In other words, our elders should be recycled and put into the trash with other waste material because we are taking up too many of the vital resources of our nation. We are accused of taking resources that could be put into our schools, health, and infrastructures. Obviously, we elders are not our greatest treasure along with our children, rather it is more imperative that we build resources for killing and wasting others than it is to protect and secure those who have worked their intire lives to defend and secure the future of next generations.

It is our goal to honor and respect our elders by giving them nourishing touch by demonstrating our love, compassion and deepest respect for them in a time of need.  
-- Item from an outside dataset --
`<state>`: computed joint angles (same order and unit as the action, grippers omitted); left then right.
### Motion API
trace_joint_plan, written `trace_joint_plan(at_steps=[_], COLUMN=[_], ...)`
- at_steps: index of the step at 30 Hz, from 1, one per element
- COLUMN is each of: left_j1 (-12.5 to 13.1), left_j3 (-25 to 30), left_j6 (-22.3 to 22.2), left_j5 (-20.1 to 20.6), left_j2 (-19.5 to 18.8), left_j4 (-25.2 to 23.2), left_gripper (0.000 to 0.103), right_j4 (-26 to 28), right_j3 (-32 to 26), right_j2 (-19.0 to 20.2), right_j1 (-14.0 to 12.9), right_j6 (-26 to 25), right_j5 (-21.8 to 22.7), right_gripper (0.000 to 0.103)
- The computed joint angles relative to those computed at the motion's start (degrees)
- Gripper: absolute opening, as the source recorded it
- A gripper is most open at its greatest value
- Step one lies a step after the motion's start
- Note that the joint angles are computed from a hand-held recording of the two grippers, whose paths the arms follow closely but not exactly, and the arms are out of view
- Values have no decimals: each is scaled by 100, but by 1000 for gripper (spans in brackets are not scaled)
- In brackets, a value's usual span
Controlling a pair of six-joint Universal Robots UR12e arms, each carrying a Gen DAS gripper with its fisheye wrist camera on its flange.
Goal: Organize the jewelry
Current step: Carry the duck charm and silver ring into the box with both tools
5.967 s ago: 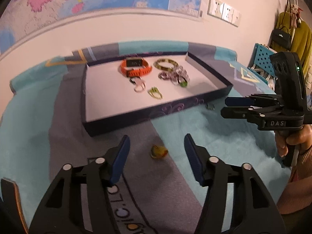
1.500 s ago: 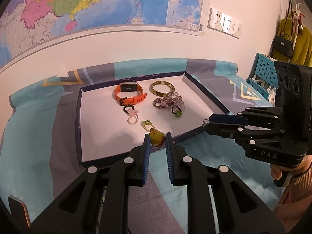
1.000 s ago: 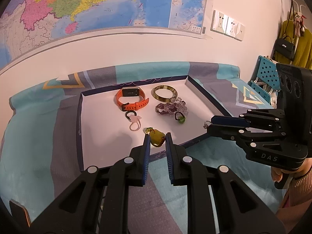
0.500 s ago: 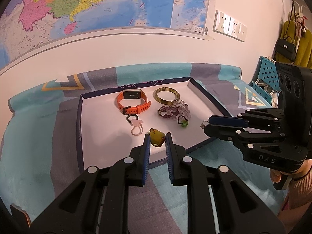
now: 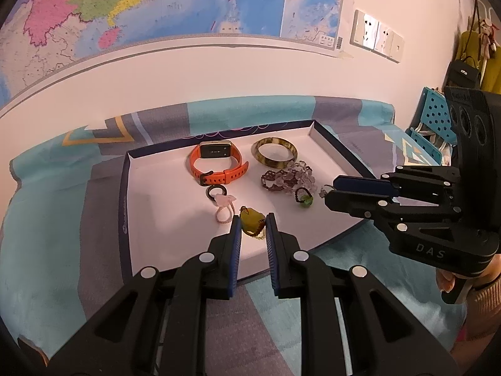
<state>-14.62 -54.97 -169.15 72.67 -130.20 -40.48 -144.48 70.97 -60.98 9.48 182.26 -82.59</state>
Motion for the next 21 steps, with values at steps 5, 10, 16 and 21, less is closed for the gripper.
trace_joint_plan(at_steps=[5,10,16,21], left_j1=[-17,-30,-49,-69], left_j3=[104,219,350,457], left_j6=[1,-13,-26,-28], left_j5=[24,59,108,158], left_j2=[-65,-140,-217,-281], left_j4=[-55,-130,-212,-290], left_gripper=[16,16,16,16], right_j4=[94,153,205,234], right_j3=[-107,-162,-219,-248], right_j2=[77,120,159,180], right_j1=[-5,-14,-15,-18], right_j6=[9,41,47,59], right_j5=[-24,-45,-73,-102], right_gripper=[16,16,16,16])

16 Mar 2007 @ 19:23 by a-d : "A Man is in his Prime
at the age of 75, no earlier" this was /is Dr Johan Wretman's statement. He was (at least) in the Eighties the most respected and beloved Psychologist in Stockholm, Swe. I adored him and we had a lot of wonderful times discussing thing, penetrating the Darkness and pulling some light into it, during our sessions.
I was always so stunned by this very statement of his. And.... you know.... today I understand exactly what he meant -and.... he was right!!!
ALL that wisdom (things learned through personal experience/"Learned it the hard way" -is another way to put it). The other kind of Wisdom is then represented in the Young who understand to take to Heart what these Elders tell about the Life Experiences; that way the Young don't have to repeat every mistake in order to learn the lesson!....
What is the definition of Insanity?... Well, there's two definitions; both equally accurate and telling: 1) Insanity is to repeat the same thing over & over again AND expect a DIFFERENT outcome!
My comment to that: WHAT is Mankind doing (still) today???...but repeating History , yet expecting a different Outcome! This very truth is what ells me that the Gov.guys & Al, will lose the(ir losing ) Game, rigged for us.

2) To be a danger to Oneself or others. -this is an OFFICIAL definition of Insanity.
( my comment to that is: ) Now, do we know of any such guys?????...... WHAT ARE WE WAITING FOR???
I'm so glad you are not waiting for anything , Jerry. You are DOING Things already!
We all need to work towards this end: let the Light of Wisdom shine with each of its Colors, as it were: in the Elderly and in their Adepts; the Younger ones! Only then can the World /Planet AND Humankind at large be saved from Itself!